During the hearing, critics voiced concern that natural phenomena (“facts about the world”) could become patent eligible under PERA, which could lead to a “privatization of information,” if the only point of novelty in these applications is the newly discovered phenomena, such as a biomarker. Critics thus allege research and development would then be harder to carry out and more expensive. However, the lawmakers, and PERA supporters contend that the other patentability filters (e.g., novelty, obviousness, and written description) would fully address these concerns. As an example, biomarkers (knowledge about an association between a gene and its presentation) and genes are not currently patent eligible subject matter. Under PERA, it is argued, those same biomarkers themselves would still not be patent eligible but their use may be.

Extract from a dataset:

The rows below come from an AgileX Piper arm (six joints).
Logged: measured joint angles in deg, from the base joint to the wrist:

For genes, the genes themselves would still not be patent eligible, but new systems or methods for their purification and isolation could be. It is important to note that even if something is patent eligible, 35 U.S.C. §§102, 103, and 112 would still apply.
Another significant concern with PERA raised during the hearing is whether there are “magic words” that can be added to a claim to make ineligible subject matter eligible. For example, if a claim is directed to ineligible subject matter under PERA’s definition, but is amended to include “performed on a computer,” “performed by an article of manufacture,” would the claim now be eligible under PERA? One suggestion offered to combat this is to adopt an eligibility standard that is tied to an advancement in technology.
Lawmakers and those speaking in support of PERA believe PERA would provide clear and consistent rules for courts to follow when making subject matter eligibility determinations and would allow the U.S. to be more aligned and consistent with patent eligibility requirements in other countries. By doing so, it is argued, PERA would restore investment and innovation in the U.S. by clearly delineating what is patent eligible and what is not, up front, without any question. If inventors and investors alike know from the time of conception their invention is eligible for patenting, they are more likely to continue to invest in research and development of that invention.
Further developments will become available as the bill moves through the legislative process.